Postby tchar96_1F » Sun Nov 23, 2014 4:10 pm

Hi,

I thought you only add "ate" when the compound is a negative charge. So my first question is - why do some compounds have "ate" at the end, but no overall negative charge?

And example is number 16.29 in the book, part a:
It wants you to write the chemical formula for "potassium hexacyanidochromate(III)"
The answer is K3[Cr(CN)6)]. Why is there no overall negative charge?

Thanks!

Juliana Smith 2G
Posts: 14
Joined: Fri Sep 26, 2014 2:02 pm

Re: adding "ate"

Postby Juliana Smith 2G » Sun Nov 23, 2014 4:50 pm

In this case, I believe that [Cr(CN)6] would've had an overall -3 charge, but because of the K3, the compound is neutralized. However, the compound itself is an ion: [Cr(CN)6]3- to which K+ ions binded. Therefore the compound ion is not overall neutral, if thats makes sense, because you needed the K+ ions, but its not neutral by itself. The K+ ions wouldn't need to bind there if the compound was already neutral which is why they put "chromate" instead of "chronium III".

GinaYoung1L
Posts: 16
Joined: Fri Sep 26, 2014 2:02 pm

Re: adding "ate"

Postby GinaYoung1L » Sun Nov 23, 2014 6:36 pm

As mentioned in the textbook, there is a small distinction between the terms complex and coordination compound.

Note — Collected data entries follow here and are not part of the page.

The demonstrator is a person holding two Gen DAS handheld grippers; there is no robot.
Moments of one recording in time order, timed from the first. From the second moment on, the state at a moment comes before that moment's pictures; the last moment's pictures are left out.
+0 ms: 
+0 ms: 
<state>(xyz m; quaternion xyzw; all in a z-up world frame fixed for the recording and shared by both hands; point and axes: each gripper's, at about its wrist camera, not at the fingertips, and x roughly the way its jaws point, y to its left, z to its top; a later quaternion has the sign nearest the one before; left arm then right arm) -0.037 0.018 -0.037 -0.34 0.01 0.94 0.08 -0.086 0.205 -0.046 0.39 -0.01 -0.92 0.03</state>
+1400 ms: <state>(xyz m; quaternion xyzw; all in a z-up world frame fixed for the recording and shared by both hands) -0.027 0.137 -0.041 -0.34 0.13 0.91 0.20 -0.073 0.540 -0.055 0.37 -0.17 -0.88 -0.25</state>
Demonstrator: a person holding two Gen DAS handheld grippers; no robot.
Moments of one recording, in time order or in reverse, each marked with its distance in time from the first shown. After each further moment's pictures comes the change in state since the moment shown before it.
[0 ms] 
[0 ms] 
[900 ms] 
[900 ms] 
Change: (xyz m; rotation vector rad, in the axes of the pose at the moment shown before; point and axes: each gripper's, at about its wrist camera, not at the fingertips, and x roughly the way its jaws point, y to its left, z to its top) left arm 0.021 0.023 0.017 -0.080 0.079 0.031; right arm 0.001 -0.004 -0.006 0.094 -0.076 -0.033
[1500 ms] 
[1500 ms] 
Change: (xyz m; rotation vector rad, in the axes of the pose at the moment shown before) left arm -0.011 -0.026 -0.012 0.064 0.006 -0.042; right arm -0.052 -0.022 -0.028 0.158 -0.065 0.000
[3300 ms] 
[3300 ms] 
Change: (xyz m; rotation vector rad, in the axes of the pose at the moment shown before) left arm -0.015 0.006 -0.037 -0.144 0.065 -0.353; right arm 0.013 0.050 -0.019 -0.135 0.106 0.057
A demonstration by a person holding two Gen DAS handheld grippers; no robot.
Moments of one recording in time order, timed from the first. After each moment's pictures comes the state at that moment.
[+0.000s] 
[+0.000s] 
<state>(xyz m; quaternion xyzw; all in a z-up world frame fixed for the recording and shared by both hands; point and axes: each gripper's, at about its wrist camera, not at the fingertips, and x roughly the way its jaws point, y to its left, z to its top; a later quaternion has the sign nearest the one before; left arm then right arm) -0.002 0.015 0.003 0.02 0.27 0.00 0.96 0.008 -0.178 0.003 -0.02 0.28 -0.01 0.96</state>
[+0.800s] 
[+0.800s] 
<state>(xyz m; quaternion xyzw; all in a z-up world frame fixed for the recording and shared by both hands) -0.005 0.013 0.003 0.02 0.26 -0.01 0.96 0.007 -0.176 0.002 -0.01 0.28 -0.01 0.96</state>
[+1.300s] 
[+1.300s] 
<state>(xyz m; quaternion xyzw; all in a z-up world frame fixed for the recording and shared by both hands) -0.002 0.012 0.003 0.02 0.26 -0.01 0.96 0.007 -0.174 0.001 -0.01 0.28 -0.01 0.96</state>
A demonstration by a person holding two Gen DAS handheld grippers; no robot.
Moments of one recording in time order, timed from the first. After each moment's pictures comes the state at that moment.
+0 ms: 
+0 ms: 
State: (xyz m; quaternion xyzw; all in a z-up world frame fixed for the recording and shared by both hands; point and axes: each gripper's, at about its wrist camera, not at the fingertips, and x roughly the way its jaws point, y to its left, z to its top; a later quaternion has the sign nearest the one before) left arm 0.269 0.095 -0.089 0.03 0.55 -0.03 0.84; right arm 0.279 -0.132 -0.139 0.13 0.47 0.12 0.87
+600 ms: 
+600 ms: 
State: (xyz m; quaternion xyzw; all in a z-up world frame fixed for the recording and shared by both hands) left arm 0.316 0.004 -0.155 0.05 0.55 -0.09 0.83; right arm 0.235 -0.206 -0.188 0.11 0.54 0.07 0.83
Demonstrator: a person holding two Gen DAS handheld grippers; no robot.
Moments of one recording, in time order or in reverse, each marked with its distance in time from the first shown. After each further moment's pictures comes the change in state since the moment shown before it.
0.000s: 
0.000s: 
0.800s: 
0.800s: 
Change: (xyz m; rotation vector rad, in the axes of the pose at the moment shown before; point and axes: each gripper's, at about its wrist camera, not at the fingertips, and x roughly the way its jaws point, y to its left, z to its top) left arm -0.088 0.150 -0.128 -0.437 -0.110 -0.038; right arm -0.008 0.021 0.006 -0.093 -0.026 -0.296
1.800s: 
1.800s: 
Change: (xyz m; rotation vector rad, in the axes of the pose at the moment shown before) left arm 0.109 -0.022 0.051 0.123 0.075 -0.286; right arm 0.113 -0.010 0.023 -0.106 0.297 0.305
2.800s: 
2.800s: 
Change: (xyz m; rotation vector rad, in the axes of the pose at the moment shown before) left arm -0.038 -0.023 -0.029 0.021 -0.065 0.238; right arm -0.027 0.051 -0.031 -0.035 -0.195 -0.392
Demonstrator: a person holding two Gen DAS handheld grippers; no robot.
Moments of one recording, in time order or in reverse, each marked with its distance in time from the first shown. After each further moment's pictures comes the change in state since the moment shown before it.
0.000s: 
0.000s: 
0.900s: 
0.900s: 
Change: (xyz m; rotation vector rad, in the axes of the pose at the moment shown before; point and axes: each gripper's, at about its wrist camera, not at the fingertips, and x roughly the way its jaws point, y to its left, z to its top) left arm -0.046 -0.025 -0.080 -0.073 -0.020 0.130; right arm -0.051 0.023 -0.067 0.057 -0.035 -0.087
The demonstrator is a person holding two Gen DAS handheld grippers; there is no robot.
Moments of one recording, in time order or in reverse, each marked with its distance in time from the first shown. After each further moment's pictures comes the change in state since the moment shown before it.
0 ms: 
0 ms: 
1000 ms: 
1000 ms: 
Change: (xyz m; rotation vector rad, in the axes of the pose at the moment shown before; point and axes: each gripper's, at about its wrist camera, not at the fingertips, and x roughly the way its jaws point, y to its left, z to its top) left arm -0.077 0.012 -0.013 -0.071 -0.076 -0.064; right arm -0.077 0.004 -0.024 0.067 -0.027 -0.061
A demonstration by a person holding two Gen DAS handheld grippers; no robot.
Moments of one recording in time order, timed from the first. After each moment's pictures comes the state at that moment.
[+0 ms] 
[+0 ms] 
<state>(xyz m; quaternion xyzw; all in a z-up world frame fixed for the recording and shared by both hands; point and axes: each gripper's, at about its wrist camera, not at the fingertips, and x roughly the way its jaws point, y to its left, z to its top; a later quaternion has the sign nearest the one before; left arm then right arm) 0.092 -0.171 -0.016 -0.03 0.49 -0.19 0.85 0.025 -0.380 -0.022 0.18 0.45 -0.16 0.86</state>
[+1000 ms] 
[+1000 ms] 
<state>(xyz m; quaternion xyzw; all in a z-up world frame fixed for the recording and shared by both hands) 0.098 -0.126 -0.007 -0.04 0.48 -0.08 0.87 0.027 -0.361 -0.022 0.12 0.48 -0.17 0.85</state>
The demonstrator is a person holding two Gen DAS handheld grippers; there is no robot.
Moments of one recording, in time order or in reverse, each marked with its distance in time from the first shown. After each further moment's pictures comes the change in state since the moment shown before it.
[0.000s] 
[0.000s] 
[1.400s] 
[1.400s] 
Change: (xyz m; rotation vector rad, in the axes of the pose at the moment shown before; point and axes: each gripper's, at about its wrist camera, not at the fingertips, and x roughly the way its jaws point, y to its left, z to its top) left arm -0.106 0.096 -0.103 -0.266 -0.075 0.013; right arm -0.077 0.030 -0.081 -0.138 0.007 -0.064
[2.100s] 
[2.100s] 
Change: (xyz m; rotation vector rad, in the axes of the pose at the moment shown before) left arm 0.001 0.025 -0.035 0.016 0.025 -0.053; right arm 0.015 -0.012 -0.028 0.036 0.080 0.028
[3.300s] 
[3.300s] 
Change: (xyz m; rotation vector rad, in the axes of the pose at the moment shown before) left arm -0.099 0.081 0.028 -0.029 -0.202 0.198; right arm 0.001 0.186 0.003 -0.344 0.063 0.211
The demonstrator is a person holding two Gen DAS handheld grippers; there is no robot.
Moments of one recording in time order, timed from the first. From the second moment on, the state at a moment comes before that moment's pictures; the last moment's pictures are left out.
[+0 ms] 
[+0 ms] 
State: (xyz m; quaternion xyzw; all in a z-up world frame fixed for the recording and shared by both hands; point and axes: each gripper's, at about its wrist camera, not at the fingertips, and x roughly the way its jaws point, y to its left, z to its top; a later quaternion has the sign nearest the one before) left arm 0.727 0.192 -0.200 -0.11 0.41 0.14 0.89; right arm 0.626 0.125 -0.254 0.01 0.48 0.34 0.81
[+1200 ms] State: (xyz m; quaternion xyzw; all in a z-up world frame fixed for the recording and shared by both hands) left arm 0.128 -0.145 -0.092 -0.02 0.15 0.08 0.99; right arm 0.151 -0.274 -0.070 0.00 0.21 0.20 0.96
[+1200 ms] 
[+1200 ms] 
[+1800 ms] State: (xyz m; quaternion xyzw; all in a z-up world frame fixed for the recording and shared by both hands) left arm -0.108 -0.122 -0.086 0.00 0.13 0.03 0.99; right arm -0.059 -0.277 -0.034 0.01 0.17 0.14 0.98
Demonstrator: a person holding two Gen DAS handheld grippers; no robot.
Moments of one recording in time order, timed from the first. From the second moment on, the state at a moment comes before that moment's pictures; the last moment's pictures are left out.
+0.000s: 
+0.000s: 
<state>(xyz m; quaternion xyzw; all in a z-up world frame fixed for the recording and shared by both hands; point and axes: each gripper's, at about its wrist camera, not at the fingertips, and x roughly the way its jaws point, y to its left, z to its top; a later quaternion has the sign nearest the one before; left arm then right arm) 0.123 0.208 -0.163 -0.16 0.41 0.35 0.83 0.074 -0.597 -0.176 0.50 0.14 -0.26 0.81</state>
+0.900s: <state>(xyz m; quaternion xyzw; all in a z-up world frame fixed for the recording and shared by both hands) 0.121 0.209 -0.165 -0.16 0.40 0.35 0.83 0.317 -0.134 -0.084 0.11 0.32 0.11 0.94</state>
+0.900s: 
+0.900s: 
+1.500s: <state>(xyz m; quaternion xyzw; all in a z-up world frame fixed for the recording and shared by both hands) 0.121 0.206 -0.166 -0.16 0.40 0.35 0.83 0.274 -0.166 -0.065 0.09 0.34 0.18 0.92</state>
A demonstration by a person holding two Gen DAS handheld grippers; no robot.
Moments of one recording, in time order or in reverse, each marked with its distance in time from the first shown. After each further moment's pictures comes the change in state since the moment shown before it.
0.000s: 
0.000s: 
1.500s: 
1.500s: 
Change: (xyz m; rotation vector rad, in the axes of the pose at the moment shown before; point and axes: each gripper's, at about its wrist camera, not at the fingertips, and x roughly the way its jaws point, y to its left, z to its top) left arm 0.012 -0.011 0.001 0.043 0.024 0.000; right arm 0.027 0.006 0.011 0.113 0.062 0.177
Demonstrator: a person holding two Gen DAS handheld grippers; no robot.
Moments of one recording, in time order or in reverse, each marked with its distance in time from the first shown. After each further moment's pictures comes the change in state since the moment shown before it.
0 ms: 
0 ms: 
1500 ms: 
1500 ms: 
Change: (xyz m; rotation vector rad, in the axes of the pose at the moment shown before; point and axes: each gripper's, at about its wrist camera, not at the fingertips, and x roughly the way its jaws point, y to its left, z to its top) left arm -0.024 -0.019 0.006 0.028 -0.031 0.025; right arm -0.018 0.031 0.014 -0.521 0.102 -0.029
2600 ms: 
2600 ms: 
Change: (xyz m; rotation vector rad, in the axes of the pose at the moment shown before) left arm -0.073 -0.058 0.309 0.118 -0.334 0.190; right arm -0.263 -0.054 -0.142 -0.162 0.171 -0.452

The complex itself (the metal and ligands) can have a charge (and be called anionic or cationic.) Therefore, the complex anion or anionic complex needs an -ate attached to the metal's stem name. If the complex has a charge, it will interact with cations or anions outside (such as K+) to form an electrically neutral coordination compound. So, you have to look at the charge of the bracketed complex to determine if it needs the -ate attachment instead of looking at the electrically neutral coordination compound.

In this problem, the K3[Cr(CN)6)] is a neutral coordination compound as expected, but its complex [Cr(CN)6)] is not. The complex is what determines your addition of the ending -ate.